#### [GOAL OF THE EXERCISE]
Lines before the one containing "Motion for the" are to be left out; that line and every line after it, through the last line below, are to be reproduced exactly.

#### [DATASET CONTENT]
####
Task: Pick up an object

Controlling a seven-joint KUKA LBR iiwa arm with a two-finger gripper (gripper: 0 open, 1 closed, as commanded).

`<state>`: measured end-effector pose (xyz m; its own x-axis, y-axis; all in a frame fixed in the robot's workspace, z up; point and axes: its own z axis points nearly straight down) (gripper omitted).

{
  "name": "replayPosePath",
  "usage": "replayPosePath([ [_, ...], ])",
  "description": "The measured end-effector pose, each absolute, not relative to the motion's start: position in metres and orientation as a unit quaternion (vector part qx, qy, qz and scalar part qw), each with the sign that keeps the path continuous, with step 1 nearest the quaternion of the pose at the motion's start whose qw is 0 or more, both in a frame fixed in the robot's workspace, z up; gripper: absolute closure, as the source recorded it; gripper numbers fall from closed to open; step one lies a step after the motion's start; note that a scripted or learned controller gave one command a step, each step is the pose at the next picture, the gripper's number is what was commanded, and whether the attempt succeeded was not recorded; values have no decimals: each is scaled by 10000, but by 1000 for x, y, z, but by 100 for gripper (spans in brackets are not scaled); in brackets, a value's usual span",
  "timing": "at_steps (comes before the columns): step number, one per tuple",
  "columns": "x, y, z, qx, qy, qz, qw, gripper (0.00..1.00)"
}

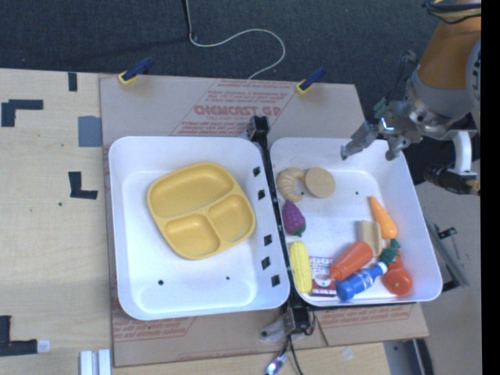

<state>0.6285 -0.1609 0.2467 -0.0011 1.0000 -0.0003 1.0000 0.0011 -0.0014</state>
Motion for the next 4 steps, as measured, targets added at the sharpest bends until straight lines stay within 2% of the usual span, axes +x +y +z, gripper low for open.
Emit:
replayPosePath([
  [1, 538, -111, 267, -7059, -7083, 6, 27, 0],
  [2, 499, -14, 258, -7038, -7104, 10, 31, 0],
  [3, 480, 76, 179, -7037, -7105, 34, 48, 0],
  [4, 482, 70, 193, -7064, -7078, 26, 25, 100],
])
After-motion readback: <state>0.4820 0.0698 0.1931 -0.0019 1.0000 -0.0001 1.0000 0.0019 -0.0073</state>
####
#### [RESULT OF THE TASK]
Motion for the next 4 steps, as measured, targets added at the sharpest bends until straight lines stay within 2% of the usual span, axes +x +y +z, gripper low for open.
Emit:
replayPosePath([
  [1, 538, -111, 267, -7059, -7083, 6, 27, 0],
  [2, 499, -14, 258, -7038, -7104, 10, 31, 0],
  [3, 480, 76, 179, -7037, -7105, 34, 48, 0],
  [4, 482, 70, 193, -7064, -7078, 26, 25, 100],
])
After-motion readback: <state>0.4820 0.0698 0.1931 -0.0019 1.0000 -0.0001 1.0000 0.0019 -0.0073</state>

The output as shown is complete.